> **Your objective**
Set down all of the records exactly.

> **Provided data**
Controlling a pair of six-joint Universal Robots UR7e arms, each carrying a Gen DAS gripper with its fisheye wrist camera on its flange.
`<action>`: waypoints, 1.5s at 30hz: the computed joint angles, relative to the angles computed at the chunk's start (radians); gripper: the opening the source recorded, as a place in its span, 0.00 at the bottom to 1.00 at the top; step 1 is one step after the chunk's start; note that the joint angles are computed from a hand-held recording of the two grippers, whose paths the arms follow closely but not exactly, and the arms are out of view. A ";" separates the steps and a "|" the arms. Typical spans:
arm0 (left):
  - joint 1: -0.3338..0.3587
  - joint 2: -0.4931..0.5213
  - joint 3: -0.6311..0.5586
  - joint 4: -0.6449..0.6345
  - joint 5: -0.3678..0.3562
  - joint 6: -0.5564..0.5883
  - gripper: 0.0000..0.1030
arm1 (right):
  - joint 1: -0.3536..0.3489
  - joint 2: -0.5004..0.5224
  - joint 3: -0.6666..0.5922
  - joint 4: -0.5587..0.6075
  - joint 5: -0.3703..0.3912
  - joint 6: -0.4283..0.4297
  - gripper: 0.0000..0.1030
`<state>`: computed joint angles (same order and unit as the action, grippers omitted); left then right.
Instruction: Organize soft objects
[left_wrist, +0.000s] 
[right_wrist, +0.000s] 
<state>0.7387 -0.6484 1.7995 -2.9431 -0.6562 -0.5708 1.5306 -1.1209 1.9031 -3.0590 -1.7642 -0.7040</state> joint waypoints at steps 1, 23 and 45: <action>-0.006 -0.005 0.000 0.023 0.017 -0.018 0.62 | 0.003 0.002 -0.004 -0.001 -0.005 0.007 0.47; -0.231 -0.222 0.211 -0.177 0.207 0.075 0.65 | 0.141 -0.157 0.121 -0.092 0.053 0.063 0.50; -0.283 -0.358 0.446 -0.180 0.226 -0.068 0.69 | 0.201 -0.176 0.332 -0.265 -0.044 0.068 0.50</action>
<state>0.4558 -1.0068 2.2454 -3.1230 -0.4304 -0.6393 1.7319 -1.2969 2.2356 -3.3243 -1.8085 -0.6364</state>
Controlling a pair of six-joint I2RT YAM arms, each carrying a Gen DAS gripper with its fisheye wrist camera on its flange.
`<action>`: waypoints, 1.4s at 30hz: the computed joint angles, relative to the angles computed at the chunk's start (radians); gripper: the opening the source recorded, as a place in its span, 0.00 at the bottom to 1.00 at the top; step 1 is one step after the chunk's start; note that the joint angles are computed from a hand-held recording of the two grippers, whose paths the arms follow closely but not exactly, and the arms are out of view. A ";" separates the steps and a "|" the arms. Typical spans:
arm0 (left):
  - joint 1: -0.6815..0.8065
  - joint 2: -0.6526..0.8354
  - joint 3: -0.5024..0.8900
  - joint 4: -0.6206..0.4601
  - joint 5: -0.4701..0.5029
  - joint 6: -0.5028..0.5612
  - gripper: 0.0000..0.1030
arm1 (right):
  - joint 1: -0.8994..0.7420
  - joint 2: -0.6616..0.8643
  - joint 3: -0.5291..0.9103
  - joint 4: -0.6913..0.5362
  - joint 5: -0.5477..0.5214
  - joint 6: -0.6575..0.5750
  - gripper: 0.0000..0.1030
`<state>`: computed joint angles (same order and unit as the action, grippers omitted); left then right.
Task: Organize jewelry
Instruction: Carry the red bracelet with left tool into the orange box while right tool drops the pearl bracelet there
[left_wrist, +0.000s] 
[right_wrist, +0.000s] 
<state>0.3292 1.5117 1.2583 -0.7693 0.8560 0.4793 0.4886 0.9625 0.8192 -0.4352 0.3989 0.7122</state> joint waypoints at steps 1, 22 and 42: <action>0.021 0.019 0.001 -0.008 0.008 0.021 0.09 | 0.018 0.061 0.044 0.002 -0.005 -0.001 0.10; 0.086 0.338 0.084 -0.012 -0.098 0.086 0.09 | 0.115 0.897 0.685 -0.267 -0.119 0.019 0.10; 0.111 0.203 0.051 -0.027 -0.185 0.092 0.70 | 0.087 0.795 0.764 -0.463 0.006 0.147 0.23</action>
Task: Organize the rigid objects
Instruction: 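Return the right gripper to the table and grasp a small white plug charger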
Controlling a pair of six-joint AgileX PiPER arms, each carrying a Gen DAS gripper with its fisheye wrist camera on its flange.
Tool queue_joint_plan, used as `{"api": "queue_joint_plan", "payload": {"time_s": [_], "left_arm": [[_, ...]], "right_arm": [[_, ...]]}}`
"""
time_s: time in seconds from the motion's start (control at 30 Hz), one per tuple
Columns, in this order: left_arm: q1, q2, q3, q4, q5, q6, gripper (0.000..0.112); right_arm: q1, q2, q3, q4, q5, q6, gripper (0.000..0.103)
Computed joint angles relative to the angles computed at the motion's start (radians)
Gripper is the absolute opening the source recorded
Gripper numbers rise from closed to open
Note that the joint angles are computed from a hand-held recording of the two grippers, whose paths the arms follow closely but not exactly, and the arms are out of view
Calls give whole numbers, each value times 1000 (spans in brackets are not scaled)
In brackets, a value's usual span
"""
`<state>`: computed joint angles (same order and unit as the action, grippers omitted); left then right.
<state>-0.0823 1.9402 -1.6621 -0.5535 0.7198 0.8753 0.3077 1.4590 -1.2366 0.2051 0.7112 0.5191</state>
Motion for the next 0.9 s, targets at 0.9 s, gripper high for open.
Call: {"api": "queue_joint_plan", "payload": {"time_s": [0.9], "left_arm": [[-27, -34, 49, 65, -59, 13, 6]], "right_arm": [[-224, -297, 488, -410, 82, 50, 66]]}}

> **Result for this task**
Controlling a pair of six-joint Universal Robots UR7e arms, each carrying a Gen DAS gripper with its fisheye wrist camera on its flange.
`<action>`: waypoints, 1.5s at 30hz: the computed joint angles, relative to the angles computed at the chunk's start (radians); gripper: the opening the source recorded, as a place in its span, 0.00 at the bottom to 1.00 at the top; step 1 is one step after the chunk's start; note that the joint angles are computed from a hand-held recording of the two grippers, whose paths the arms follow closely but not exactly, and the arms are out of view. A ";" separates the steps and a "|" the arms. Typical spans:
arm0 (left):
  - joint 1: -0.3338..0.3587
  - joint 2: -0.4931..0.5213
  - joint 3: -0.6311..0.5586
  - joint 4: -0.6449..0.6345
  - joint 5: -0.3678..0.3562
  - joint 6: -0.5564..0.5883
  - gripper: 0.0000..0.1030
arm1 (right):
  - joint 1: -0.3536..0.3489
  - joint 2: -0.5004..0.5224
  - joint 3: -0.6666..0.5922
  - joint 4: -0.5587..0.6075
  - joint 5: -0.3703..0.3912
  - joint 6: -0.4283..0.4297
  - gripper: 0.0000..0.1030
`<state>`: computed joint angles (same order and unit as the action, grippers omitted); left then right.
Instruction: Organize soft objects
[left_wrist, +0.000s] 
[right_wrist, +0.000s] 
<state>0.7387 -0.6484 1.7995 -2.9431 -0.6562 -0.5708 1.5306 -1.1209 1.9031 -3.0590 -1.7642 -0.7040</state> joint waypoints at steps 1, 23 and 45: <action>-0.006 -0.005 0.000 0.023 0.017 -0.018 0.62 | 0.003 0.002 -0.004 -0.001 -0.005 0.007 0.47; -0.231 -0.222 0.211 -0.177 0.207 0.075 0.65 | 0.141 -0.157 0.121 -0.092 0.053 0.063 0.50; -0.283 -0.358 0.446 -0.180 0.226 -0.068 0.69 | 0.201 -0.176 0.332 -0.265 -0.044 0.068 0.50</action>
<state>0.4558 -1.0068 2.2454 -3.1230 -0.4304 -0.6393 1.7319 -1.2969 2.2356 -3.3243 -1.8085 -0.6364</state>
Controlling a pair of six-joint I2RT YAM arms, each carrying a Gen DAS gripper with its fisheye wrist camera on its flange.
`<action>`: waypoints, 1.4s at 30hz: the computed joint angles, relative to the angles computed at the chunk's start (radians); gripper: the opening the source recorded, as a place in its span, 0.00 at the bottom to 1.00 at the top; step 1 is one step after the chunk's start; note that the joint angles are computed from a hand-held recording of the two grippers, whose paths the arms follow closely but not exactly, and the arms are out of view. A ";" separates the steps and a "|" the arms. Typical spans:
arm0 (left):
  - joint 1: -0.6815..0.8065
  - joint 2: -0.6526..0.8354
  - joint 3: -0.5024..0.8900
  - joint 4: -0.6206..0.4601
  - joint 5: -0.4701..0.5029
  - joint 6: -0.5028..0.5612
  - gripper: 0.0000..0.1030
arm1 (right):
  - joint 1: -0.8994..0.7420
  - joint 2: -0.6616..0.8643
  - joint 3: -0.5291..0.9103
  - joint 4: -0.6913..0.5362
  - joint 5: -0.5477..0.5214
  - joint 6: -0.6575..0.5750
  - gripper: 0.0000..0.1030
`<state>`: computed joint angles (same order and unit as the action, grippers omitted); left then right.
Task: Organize jewelry
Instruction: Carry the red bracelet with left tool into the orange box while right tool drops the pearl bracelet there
[left_wrist, +0.000s] 
[right_wrist, +0.000s] 
<state>0.3292 1.5117 1.2583 -0.7693 0.8560 0.4793 0.4886 0.9625 0.8192 -0.4352 0.3989 0.7122</state> joint waypoints at steps 1, 22 and 42: <action>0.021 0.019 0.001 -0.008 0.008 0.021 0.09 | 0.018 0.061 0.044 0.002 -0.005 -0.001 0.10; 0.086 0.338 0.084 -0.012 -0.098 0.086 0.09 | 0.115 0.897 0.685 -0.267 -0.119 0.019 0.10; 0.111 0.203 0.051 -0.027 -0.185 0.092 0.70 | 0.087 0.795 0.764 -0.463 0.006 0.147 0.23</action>
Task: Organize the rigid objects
Instruction: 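Return the right gripper to the table and grasp a small white plug charger
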Controlling a pair of six-joint AgileX PiPER arms, each carrying a Gen DAS gripper with its fisheye wrist camera on its flange.
Tool queue_joint_plan, used as `{"api": "queue_joint_plan", "payload": {"time_s": [_], "left_arm": [[_, ...]], "right_arm": [[_, ...]]}}`
"""
time_s: time in seconds from the motion's start (control at 30 Hz), one per tuple
Columns, in this order: left_arm: q1, q2, q3, q4, q5, q6, gripper (0.000..0.112); right_arm: q1, q2, q3, q4, q5, q6, gripper (0.000..0.103)
Computed joint angles relative to the angles computed at the motion's start (radians)
Gripper is the absolute opening the source recorded
Gripper numbers rise from closed to open
Note that the joint angles are computed from a hand-held recording of the two grippers, whose paths the arms follow closely but not exactly, and the arms are out of view
Calls give whole numbers, each value times 1000 (spans in brackets are not scaled)
In brackets, a value's usual span
"""
`<state>`: computed joint angles (same order and unit as the action, grippers omitted); left then right.
<state>-0.0823 1.9402 -1.6621 -0.5535 0.7198 0.8753 0.3077 1.4590 -1.2366 0.2051 0.7112 0.5191</state>
Motion for the next 0.9 s, targets at 0.9 s, gripper high for open.
Call: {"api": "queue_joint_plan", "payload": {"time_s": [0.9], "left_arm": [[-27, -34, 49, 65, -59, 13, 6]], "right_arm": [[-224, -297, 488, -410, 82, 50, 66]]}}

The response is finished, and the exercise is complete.